Possible future earthquake effects include: (1) land-level changes caused by local faulting or by large-scale regional deformation, (2) ground shaking, (3) compaction, (4) liquefaction, (5) subaerial and submarine sliding, (6) water-sediment ejection and ground fracturing, (7) reaction of sensitive and quick clays, and (8) effects of tsunamis, seiches, and other abnormal water waves. Although land-level changes due to local faulting are unlikely, large-scale regional deformation may cause uplift or subsidence in Ketchikan. Adverse effects would be confined mainly to the waterfront area. This area also would be most heavily damaged if Ketchikan were strongly shaken by an earthquake. Nonengineered, loose, manmade fills and fan-delta deposits in this area probably would be subject to the strongest shaking. These deposits probably also are most subject to compaction, liquefaction, sliding, and water-sediment ejection. Earthquake effects expectably would be considerably fewer and less severe for the part of Ketchikan upslope from the harbor area because bedrock is at or near the surface in large parts of the area. No sensitive clays have been identified but, if present, they probably are confined to the till and other diamicton deposits in the northeastern part of the mapped area. Tsunami waves are not expected to have a local generation source. Those arriving from a distant source, although potentially highly destructive, probably would be greatly attenuated before arriving at Ketchikan. Seiche waves may develop on lakes near the mapped area and possibly cause failure of earth-fill dams. Destructive waves generated by earthquake-induced local submarine sliding appear to be unlikely in the Ketchikan area.

Geologic hazards in the area that are not caused by earthquakes are believed to be relatively minor. They include: (1) landsliding and subaqueous sliding, and (2) flooding. Only minor landsliding has occurred in the mapped area, but the potential for sliding may increase as the city expands and heavily timbered areas are cleared, with attendant accelerated erosion and mass wasting.
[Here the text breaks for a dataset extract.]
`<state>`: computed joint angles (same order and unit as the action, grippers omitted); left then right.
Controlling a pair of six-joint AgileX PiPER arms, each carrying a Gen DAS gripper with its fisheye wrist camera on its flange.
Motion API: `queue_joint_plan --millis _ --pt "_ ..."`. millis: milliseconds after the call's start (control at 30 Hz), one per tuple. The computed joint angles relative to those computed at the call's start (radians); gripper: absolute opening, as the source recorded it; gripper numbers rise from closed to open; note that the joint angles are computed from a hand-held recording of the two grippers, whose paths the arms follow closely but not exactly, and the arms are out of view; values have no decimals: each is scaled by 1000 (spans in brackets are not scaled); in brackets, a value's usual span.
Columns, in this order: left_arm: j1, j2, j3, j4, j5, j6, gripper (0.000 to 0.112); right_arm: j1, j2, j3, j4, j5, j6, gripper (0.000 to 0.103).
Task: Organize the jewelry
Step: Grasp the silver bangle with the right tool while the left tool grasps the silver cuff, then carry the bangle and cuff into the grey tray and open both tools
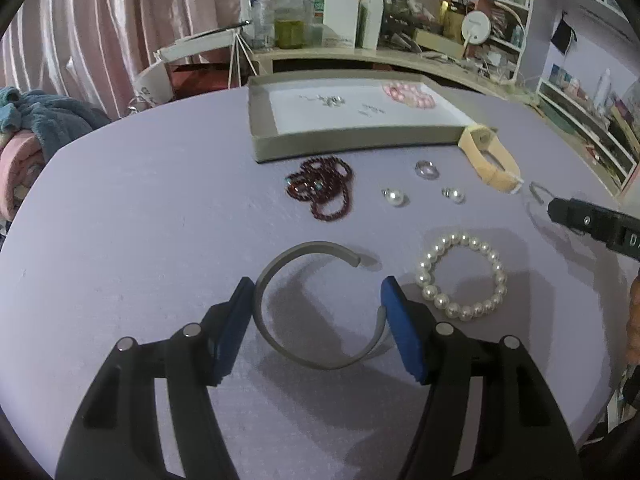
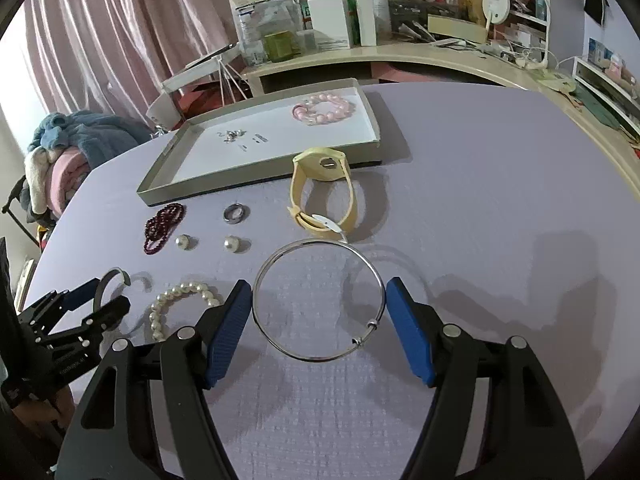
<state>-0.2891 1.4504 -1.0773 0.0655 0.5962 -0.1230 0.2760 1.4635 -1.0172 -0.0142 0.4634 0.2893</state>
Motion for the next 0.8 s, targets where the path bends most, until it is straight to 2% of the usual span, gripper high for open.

The greatest potential for subaqueous sliding is along the shoreline, where fairly thick fan-delta deposits rest on a sloping bedrock surface. Periodic flooding has occurred on some creeks in the mapped area and can be expected to occur from time to time in the future.

In order that more accurate evaluations of geologic hazards can be made in the future, several recommendations are made for additional studies.